- Theatrical release poster
- Directed by: Eyad Zahra
- Screenplay by: Eyad Zahra Michael Muhammad Knight
- Story by: Michael Muhammad Knight (novel)
- Produced by: David Perse Allison Carter Nahal Ameri
- Starring: Dominic Rains Bobby Naderi Noureen DeWulf
- Cinematography: JP Perry
- Edited by: Josh Rosenfield
- Music by: Omar Fadel
- Release date: January 24, 2010 (Sundance);
- Country: United States
- Language: English

= The Taqwacores (film) =

The Taqwacores is a 2010 film adaptation of the 2003 novel The Taqwacores by Michael Muhammad Knight. The film was directed by Eyad Zahra and stars Bobby Naderi, Dominic Rains, and Noureen Dewulf. The film imagines a fictitious Islamic punk rock scene through characters living in a punk house in Buffalo, New York. It was filmed in Cleveland, Ohio.

==Plot==
A sophomore majoring in engineering, Yusef (Bobby Naderi) seeks living quarters with fellow Muslims after a year in the godless dorms. He moves—rather improbably, given his conservative nature—into a building inhabited by various punky misfits (it is unclear whether they are also students) wrestling with their cultural and religious identity. Or, as red-mohawked guitarist Jehangir (Dominic Rains) puts it, their "mismatching of disenfranchised subcultures."
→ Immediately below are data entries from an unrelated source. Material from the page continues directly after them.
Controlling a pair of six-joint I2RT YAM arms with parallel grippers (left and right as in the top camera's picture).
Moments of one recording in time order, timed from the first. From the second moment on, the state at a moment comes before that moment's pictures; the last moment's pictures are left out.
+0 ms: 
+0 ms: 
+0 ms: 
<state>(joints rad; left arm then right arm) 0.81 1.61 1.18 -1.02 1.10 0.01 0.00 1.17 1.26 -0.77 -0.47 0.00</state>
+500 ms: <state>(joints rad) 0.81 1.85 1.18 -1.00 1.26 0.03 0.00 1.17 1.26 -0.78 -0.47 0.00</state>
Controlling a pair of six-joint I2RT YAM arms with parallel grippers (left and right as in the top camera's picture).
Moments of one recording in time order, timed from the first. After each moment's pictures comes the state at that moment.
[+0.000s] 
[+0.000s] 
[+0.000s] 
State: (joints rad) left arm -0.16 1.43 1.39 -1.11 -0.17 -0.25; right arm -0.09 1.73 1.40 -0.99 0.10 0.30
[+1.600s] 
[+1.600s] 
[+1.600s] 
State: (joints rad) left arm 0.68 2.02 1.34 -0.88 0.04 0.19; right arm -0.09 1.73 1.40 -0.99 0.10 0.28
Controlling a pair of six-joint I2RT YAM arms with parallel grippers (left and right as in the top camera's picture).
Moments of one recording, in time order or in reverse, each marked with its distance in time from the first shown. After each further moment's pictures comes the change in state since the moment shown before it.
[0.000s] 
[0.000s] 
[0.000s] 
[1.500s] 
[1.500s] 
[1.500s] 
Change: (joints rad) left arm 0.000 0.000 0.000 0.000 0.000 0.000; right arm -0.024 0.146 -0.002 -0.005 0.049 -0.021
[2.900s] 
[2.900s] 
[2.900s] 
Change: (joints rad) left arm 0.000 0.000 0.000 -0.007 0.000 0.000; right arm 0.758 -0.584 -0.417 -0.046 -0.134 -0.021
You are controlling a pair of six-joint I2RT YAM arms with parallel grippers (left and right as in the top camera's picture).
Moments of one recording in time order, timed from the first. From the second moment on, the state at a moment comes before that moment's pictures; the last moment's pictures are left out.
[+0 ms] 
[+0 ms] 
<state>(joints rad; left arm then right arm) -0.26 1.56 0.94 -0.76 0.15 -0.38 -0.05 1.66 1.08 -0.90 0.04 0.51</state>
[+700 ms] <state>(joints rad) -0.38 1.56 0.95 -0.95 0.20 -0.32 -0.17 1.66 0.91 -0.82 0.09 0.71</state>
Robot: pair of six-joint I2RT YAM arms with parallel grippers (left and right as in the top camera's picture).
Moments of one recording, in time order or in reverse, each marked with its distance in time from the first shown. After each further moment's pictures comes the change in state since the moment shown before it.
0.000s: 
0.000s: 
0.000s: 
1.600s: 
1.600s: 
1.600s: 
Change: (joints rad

Others include ever-shirtless skateboarding wild man Amazing Ayyub (Volkan Eryaman), spike-haired stoner Fasiq (Ian Tran) and brawny, glowering Umar (Nav Mann), the would-be moral enforcer in a houseful of rebels against Koranic strictures. Sole female in residence is Rabeya (Noureen DeWulf), who wears a head-to-toe burka yet is full of ideas that might be considered blasphemous.

==Cast==
(in alphabetical order)
- Noureen DeWulf as Rabeya
- Jim Dickson as Gas Station Bully
- Volkan Eryaman as Amazing Ayyub
- Denise George as Dee Dee Ali
- Marwan Kamel as himself (Cameo)
- Anne Leighton as Lynn
- Nav Mann as Umar
- Rasika Mathur as Fatima
- John Charles Meyer as Hamza
- Bobby Naderi as Yusef
- Dominic Rains as Jehangir Tabari
- Nicholas Riley as Harun
- Ara Thorose as Lead Singer of The Ghilmans
- Ian Tran as Fasiq
- Tony Yalda as Muzzamil

===Music===
The Taqwacores features an original score by Los Angeles composer, Omar Fadel, as well as licensed music from The Kominas, Omar Pitras Waqar of Diacritical and The Fanaa Fish, Sagg Syndicate and Al-Thawra.